**Exercise goal**
Pictures aside, write out the data exactly as it reads.

**Input records**
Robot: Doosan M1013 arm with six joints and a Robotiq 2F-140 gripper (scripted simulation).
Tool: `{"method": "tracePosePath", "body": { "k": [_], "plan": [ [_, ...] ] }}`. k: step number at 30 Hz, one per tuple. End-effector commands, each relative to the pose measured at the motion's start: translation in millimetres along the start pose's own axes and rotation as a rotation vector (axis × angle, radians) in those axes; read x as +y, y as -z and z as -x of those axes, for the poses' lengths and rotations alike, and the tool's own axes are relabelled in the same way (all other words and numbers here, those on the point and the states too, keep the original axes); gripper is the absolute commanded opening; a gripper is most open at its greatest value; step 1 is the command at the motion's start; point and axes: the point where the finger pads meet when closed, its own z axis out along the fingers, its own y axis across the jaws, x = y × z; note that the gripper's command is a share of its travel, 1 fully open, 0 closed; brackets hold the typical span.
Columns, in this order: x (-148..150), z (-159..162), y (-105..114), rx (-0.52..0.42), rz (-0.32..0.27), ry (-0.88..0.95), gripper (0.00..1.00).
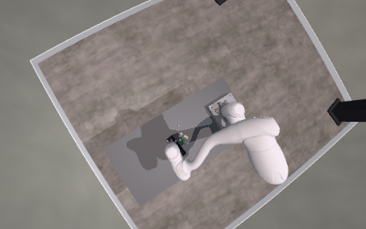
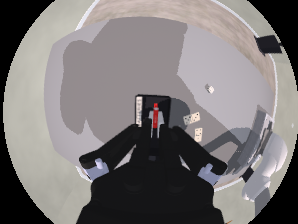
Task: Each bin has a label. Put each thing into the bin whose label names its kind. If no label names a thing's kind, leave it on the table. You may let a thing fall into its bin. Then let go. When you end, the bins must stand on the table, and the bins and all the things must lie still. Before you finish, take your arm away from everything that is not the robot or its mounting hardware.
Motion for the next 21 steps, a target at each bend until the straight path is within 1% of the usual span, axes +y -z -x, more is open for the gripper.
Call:
{"method": "tracePosePath", "body": {
  "k": [1, 5, 21],
  "plan": [
    [0, 0, -4, 0.0, 0.0, 0.0, 0.03],
    [0, 0, -8, 0.0, 0.0, 0.0, 0.03],
    [0, 0, -38, 0.0, 0.0, 0.0, 0.03]
  ]
}}
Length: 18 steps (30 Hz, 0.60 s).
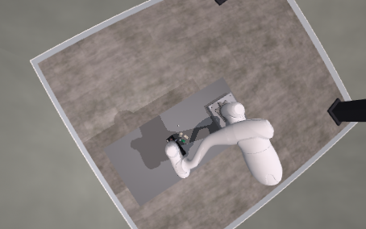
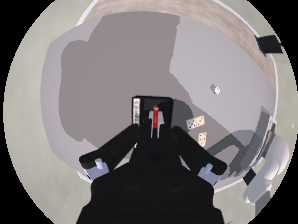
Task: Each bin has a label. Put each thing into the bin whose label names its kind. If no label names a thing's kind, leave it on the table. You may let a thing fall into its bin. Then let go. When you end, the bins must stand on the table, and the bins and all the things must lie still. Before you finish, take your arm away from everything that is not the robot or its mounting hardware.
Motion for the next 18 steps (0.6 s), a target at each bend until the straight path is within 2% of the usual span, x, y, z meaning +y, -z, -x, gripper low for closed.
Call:
{"method": "tracePosePath", "body": {
  "k": [1, 14, 15, 18],
  "plan": [
    [-0.1, 0.0, -4.4, 0.0, 0.0, 0.0, 0.03],
    [-0.1, 0.1, -7.6, 0.0, 0.0, 0.0, 0.03],
    [-0.1, 0.1, -7.6, 0.0, 0.0, 0.0, 0.15],
    [-0.1, 0.1, -7.6, 0.0, 0.0, 0.0, 0.15]
  ]
}}
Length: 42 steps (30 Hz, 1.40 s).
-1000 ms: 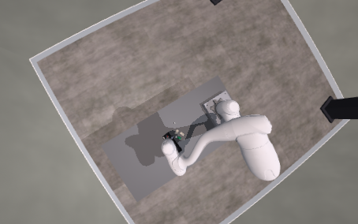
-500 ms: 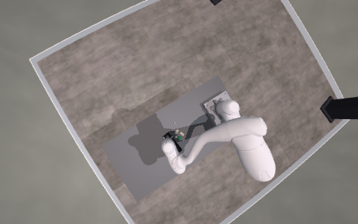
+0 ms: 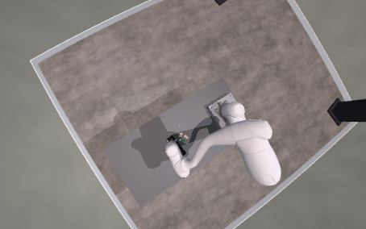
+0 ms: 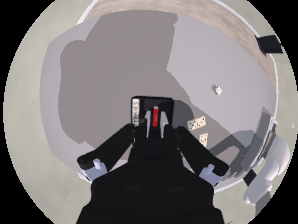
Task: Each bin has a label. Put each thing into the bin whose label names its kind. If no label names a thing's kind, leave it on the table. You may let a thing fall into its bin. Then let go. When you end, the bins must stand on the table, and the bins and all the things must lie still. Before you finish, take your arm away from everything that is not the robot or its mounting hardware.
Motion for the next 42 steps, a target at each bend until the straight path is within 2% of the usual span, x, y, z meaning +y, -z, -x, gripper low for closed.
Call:
{"method": "tracePosePath", "body": {
  "k": [1, 17, 39, 42],
  "plan": [
    [0, 0, 0, 0.0, 0.0, 0.0, 0.15],
    [0, 0, 1, 0.0, 0.0, 0.0, 0.15],
    [0, 0, 28, 0.0, 0.0, 0.0, 0.15],
    [0, 0, 41, 0.0, 0.0, 0.0, 0.15]
  ]
}}
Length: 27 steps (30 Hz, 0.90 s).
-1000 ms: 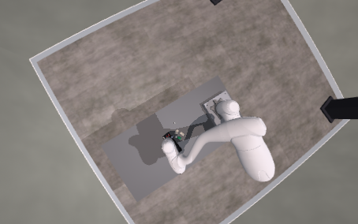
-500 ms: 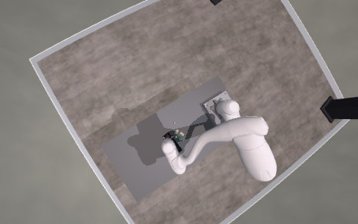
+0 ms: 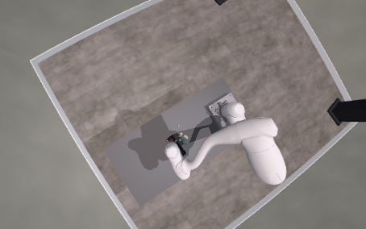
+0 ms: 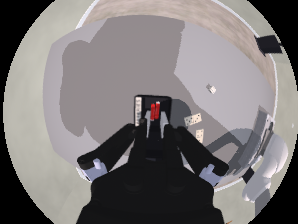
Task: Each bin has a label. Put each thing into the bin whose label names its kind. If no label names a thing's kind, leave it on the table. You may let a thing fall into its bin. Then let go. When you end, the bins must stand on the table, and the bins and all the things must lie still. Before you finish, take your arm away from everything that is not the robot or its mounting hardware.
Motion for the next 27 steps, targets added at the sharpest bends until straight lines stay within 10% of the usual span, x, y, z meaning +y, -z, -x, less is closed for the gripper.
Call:
{"method": "tracePosePath", "body": {
  "k": [1, 10, 27],
  "plan": [
    [0, 0, 11, 0.0, 0.0, 0.0, 0.15],
    [0, 0, 11, 0.0, 0.0, 0.0, 0.15],
    [88, 82, 17, 0.0, 0.0, 0.575, 0.23]
  ]
}}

**Result below**
Robot: Doosan M1013 arm with six joints and a Robotiq 2F-140 gripper (scripted simulation).
Tool: `{"method": "tracePosePath", "body": { "k": [_], "plan": [ [_, ...] ] }}`. k: step number at 30 Hz, one per tuple. End-effector commands, each relative to the pose measured at the motion's start: translation in millimetres along the start pose's own axes and rotation as a rotation vector (axis × angle, radians) in those axes; read x as +y, y as -z and z as -x of those axes, for the poses' lengths and rotations alike, and the tool's own axes are relabelled in the same way (all other words and numbers here, those on the point and the states too, keep the original axes); gripper is the absolute commanded opening; a gripper is most open at its greatest value; step 1 is the command at the motion's start; point and axes: the point where the finger pads meet when closed, its own z axis out along the fingers, its own y axis across the jaws, x = y × z; note that the gripper's command is a share of its travel, 1 fully open, 0 closed; brackets hold the typical span.
Columns, in this order: x (-148..150), z (-159..162), y (-105..114), rx (-0.52..0.42), rz (-0.32..0.27), ry (-0.88..0.95), gripper (0.00..1.00).
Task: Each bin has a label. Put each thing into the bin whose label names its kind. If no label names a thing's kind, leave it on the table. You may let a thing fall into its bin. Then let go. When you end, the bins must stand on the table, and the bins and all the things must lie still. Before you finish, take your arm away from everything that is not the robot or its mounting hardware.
Motion for the next 21 steps, a target at each bend until the straight path is within 1% of the usual span, axes +y -z -x, more is open for the gripper.
Call:
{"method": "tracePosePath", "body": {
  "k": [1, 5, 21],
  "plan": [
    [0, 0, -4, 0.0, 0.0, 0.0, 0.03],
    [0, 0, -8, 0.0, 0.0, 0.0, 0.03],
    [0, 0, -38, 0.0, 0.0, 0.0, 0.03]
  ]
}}
Length: 18 steps (30 Hz, 0.60 s).
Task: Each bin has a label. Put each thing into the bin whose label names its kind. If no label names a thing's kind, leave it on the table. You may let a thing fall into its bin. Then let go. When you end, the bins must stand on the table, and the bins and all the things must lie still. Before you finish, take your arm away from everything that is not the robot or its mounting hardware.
Motion for the next 18 steps (0.6 s), a target at each bend until the straight path is within 2% of the usual span, x, y, z meaning +y, -z, -x, gripper low for closed.
Call:
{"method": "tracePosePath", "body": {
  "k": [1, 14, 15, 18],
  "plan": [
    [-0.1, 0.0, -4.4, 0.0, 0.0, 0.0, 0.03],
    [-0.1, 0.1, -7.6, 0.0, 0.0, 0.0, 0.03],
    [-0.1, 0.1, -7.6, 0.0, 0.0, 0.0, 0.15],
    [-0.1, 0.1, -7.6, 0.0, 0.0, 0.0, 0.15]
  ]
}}
Length: 42 steps (30 Hz, 1.40 s).
-1000 ms: 
-500 ms: 
+0 ms: 
+0 ms: 
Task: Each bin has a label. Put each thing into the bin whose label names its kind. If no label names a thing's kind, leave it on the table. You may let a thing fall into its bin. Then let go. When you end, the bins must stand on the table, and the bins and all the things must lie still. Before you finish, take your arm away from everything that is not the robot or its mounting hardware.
Motion for the next 42 steps, a target at each bend until the straight path is within 2% of the usual span, x, y, z meaning +y, -z, -x, gripper low for closed.
Call:
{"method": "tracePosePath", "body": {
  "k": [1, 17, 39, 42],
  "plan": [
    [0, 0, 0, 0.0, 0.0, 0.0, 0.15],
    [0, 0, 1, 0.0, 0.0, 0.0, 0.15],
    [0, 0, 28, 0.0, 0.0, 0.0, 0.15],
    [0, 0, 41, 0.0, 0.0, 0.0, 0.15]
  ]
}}
Length: 27 steps (30 Hz, 0.90 s).
-1000 ms: 
-500 ms: 
+0 ms: 
+0 ms: 
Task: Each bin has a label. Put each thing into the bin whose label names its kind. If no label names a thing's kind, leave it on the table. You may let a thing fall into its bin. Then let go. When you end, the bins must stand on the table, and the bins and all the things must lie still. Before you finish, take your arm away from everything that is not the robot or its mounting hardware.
Motion for the next 27 steps, targets added at the sharpest bends until straight lines stay within 10% of the usual span, x, y, z meaning +y, -z, -x, less is closed for the gripper.
Call:
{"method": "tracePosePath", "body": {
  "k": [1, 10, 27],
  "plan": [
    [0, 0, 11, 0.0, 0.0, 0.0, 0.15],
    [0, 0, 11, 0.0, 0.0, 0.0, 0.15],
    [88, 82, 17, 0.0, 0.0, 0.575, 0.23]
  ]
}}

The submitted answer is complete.